L'aviculture s'en sort mieux que les autres productions" une phrase souvent entendue, ces derniers mois. Certes, la situation des producteurs de volailles de chair n'est pas aussi difficile que celle des éleveurs de porcs qui supportent le poids de la crise depuis 3 ans et doivent faire face directement à la hausse du coût alimentaire. Mais, les responsables du maillon production tirent la sonnette d'alarme sur la nécessaire hausse des rémunérations.
L'impossibilité de construire
"Nous avons perdu en Bretagne près de 2 millions de m2 depuis 2000", souligne Jean-Noël Sidaner, président du GIVC. "La surface du parc breton de bâtiments a baissé de 32 % entre 2000 et 2008. 35 % des producteurs ont arrêté le métier, sur cette période". Cette chute de la surface s'accompagne d'un vieillissement des éleveurs : 62 % d'entre eux ont plus de 40 ans. Et l'âge moyen des bâtiments ne cesse de croître (25 ans en moyenne).

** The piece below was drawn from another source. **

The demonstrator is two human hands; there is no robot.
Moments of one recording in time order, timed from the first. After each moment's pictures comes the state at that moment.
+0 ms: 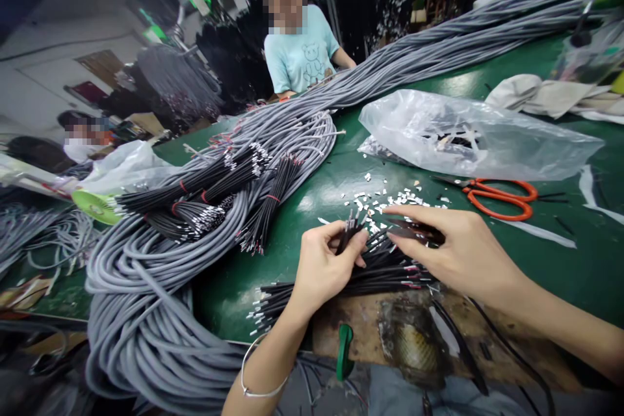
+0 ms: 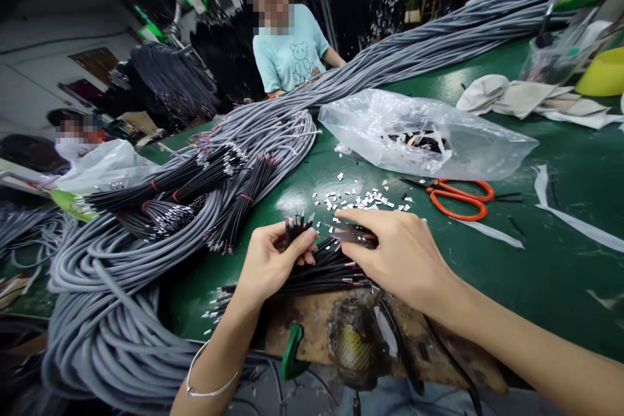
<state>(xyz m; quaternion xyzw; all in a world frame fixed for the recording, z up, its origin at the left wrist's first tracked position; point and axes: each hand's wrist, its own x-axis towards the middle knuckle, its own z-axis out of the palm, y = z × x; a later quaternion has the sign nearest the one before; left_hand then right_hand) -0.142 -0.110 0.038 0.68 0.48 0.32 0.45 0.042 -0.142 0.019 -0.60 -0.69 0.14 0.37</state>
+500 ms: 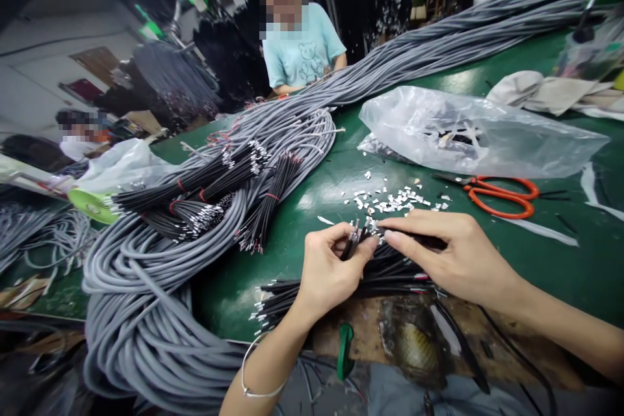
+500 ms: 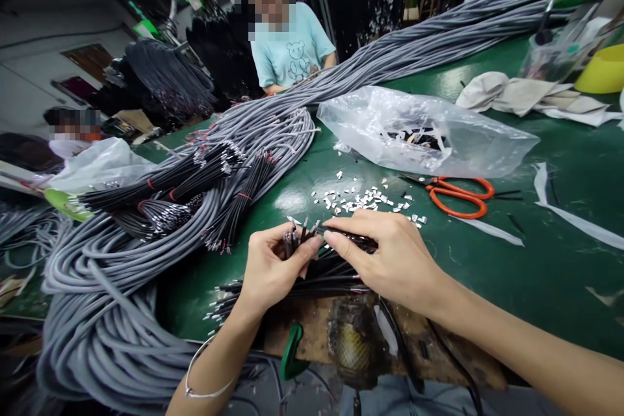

La légère progression des marges PA a permis ces dernières années de réaliser quelques rénovations. "C'est insuffisant, car la Bretagne n'a pas construit de poulaillers neufs depuis 2000", déclare André Quenet (FRSEA). "Pour pouvoir lutter à armes égales avec nos voisins allemands qui ont construit des outils bien équipés et peu gourmands en énergie, ces dernières années, nous devons aujourd'hui investir". Or, les rémunérations actuelles ne le permettent pas.
35 % de poulets importés
Le maintien de la production en France est d'autant plus important que 35 % des poulets que nous consommons sont importés (260 000 t. sur 740 000 t.). "Le danger vient autant d'Allemagne et des pays de l'Est que du Brésil", estime Jean-Michel Choquet (Cravi). La promotion de la volaille française au travers du logo VVF n'est pas performante. "Elle doit créer le réflexe d'achat chez les consommateurs".
Le créneau des produits élaborés longtemps mis en avant par la filière pour valoriser ses marges s'est retourné contre elle. "Dans ce domaine, les industriels sont en effet beaucoup plus sensibles au prix qu'à l'origine. Ils font appel de plus en plus à l'importation".
Attentifs aux discussions
Face à l'augmentation du coût des matières premières, des discussions viennent de démarrer entre abattoirs et distributeurs, pour une revalorisation des prix. "Cette dynamique doit aussi prendre en compte la rémunération des éleveurs, certaines de nos charges (bien-être, énergie…) ont progressé".
Les bases déjà avancées l'an dernier, d'une progression des rémunérations de 120 euros/t. pour une projet neuf et de 50 euros/t pour une rénovation restent valables. "Nous serons très attentifs aux discussions et nous ne nous laisserons pas faire", souligne Jean-Noël Sidaner. C'est l'avenir de l'aviculture bretonne qui en dépend et au-delà se posent deux questions : Que veut-on manger demain et souhaite-t-on conserver les emplois en Bretagne ? Si les discussions n'aboutissent pas, des visites de sites de centrales d'achat pourraient avoir lieu en cours de semaine.
Patrick Bégos
Illustration : Evolution en indices des coûts de production et des prix à la production, sortie abattoir de volailles et prix consommateurs
Progression des marges distributeurs
Le graphique ci-contre montre l'évolution des composantes de prix de la filière. D'octobre 2008 à juillet 2010, le prix de vente au consommateur est resté stable alors que le coût de production et le prix de sortie abattoir ont chuté. "Les abattoirs ne font pas fortune", admet Jean-Noël Sidaner. "Par contre, les marges des distributeurs dans le rayon volailles ont fortement progressé". Les rémunérations des producteurs n'ont pas bougé.